* **Task details**
Across these entries, work out how many lines carry the string "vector", and give only that number.

[Entries taken from a collection]
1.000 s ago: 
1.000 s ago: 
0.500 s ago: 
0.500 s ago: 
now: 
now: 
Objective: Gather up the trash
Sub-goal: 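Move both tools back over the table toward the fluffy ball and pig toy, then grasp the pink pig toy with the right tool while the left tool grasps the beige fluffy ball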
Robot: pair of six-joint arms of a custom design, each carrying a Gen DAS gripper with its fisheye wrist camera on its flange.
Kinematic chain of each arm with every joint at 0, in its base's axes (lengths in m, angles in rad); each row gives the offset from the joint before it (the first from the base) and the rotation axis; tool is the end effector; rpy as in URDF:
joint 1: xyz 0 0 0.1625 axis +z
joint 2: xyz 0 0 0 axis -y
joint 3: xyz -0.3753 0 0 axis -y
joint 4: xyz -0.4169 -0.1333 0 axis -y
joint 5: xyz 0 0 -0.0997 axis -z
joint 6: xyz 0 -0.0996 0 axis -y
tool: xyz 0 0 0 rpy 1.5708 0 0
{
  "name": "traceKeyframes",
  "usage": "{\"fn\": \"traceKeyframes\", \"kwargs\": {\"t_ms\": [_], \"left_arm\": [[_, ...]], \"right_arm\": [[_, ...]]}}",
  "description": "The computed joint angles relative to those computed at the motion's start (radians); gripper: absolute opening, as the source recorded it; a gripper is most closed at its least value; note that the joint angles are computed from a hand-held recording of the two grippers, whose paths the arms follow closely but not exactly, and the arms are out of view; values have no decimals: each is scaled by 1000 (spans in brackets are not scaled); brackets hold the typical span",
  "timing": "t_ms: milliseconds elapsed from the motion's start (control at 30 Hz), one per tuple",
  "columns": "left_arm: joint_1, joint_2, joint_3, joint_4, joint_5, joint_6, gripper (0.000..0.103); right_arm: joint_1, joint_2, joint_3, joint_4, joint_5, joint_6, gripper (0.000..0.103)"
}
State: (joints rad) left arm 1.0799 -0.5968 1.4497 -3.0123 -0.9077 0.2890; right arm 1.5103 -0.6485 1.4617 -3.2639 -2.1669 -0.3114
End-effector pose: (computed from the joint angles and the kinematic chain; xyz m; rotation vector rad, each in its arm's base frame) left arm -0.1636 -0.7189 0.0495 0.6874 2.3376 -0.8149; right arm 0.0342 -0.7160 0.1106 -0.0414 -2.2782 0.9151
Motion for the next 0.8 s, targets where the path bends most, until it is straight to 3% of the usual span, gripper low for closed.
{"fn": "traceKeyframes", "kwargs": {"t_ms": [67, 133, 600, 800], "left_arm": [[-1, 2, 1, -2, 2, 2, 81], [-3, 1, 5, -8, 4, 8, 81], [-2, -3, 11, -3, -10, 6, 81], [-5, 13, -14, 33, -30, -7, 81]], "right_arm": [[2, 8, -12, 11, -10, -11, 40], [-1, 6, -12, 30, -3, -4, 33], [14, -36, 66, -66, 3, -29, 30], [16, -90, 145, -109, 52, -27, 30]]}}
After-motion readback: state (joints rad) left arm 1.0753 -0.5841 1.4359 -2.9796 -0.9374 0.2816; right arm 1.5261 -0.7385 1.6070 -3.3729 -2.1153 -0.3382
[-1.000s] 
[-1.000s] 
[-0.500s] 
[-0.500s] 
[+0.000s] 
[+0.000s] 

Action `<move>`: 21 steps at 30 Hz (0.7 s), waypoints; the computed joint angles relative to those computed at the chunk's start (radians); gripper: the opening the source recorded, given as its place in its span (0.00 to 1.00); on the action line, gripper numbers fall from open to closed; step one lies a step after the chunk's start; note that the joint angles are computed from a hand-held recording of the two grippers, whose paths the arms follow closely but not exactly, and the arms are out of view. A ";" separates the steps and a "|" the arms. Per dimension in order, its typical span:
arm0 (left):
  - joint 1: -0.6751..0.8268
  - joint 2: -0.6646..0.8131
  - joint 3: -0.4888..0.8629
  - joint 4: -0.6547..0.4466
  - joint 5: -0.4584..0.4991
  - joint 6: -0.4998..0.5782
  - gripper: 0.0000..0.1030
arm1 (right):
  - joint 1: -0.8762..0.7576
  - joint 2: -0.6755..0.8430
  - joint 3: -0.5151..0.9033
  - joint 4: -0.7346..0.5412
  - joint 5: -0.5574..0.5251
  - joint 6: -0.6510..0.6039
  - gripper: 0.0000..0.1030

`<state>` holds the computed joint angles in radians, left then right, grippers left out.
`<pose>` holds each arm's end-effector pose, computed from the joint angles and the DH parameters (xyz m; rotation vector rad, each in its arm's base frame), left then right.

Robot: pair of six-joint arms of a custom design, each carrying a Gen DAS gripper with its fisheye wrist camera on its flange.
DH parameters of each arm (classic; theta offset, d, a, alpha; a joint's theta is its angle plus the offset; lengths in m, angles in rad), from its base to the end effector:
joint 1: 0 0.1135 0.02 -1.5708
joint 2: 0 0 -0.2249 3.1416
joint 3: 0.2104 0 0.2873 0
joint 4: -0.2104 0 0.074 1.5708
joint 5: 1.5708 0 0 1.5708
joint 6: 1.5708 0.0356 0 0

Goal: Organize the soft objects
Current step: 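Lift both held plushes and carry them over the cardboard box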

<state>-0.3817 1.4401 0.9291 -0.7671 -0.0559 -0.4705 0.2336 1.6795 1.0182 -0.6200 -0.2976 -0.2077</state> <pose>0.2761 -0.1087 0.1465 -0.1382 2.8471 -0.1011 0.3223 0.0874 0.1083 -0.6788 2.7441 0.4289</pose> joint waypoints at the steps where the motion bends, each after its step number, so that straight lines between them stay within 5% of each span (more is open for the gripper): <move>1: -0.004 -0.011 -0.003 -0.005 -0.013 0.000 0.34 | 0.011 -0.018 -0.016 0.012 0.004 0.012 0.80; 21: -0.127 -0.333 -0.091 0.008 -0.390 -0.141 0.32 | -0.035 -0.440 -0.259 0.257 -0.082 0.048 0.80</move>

* **Expected output**
2